Tutorial: Literate programming with Roxygen


Peter Danenberg, Computer Science Department, University of Southern California, USA
Manuel Eugster, Workgroup Computational Statistics, Department of Statistics, Ludwig-Maximilians-Universität Munich, Germany

Abstract

Synchronizing source code, documentation and package metadata is particularly error-prone. Roxygen makes this task easier by enabling literate programming for the R language. See the project webpage for more details.

The concept of literate programming is to combine documentation with source code to simplify consistency between them. A common approach defines a special comment block along with various descriptive tags signifying conceptual parts of source code. The system then processes these special comment blocks and generates the documentation. Well-known systems are JavaDoc for the Java and Doxygen for the C/C++ language.

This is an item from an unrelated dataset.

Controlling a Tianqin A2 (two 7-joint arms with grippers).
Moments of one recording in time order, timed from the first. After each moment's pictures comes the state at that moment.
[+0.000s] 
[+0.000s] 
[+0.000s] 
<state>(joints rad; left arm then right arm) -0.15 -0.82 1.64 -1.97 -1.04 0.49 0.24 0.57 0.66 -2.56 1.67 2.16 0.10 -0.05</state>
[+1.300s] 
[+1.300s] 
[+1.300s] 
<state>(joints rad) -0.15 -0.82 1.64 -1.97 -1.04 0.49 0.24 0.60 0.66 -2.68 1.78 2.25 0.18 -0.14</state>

Roxygen implements this idea for the R language. The package defines a Roxygen block as lines of special comments which are prefaced with #', and tags beginning with an @ sign. Roclets handle these tags and process them to some outcome; e.g., the Rd-Roclet handles Rd related tags and creates the corresponding Rd files. In addition to the in-source documentation, Roxygen extends this concept and defines directives to namespace, description and file collation handling.

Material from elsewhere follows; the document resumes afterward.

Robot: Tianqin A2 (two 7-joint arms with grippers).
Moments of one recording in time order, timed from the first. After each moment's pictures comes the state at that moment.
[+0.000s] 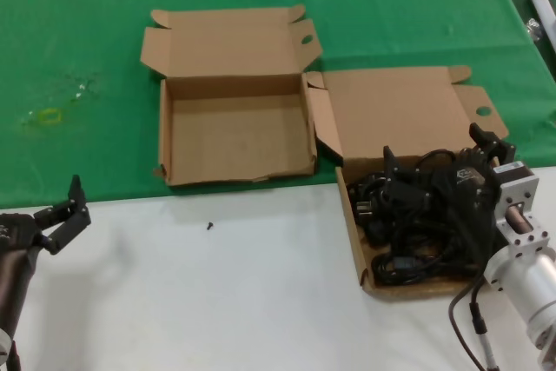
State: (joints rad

The tutorial will demonstrate how Roxygen assists during all parts of package creation via a small example. The example will include the generation of Rd and NAMESPACE files, collate directives and callgraphs. Roxygen's high extensibility, which allows it to conform to individual needs, will be illustrated by development of an additional example.

Outline

Use Roxygen Extend Roxygen

Potential attendees

R programmers who document code or maintain packages; basic knowledge of R and R packages will be assumed.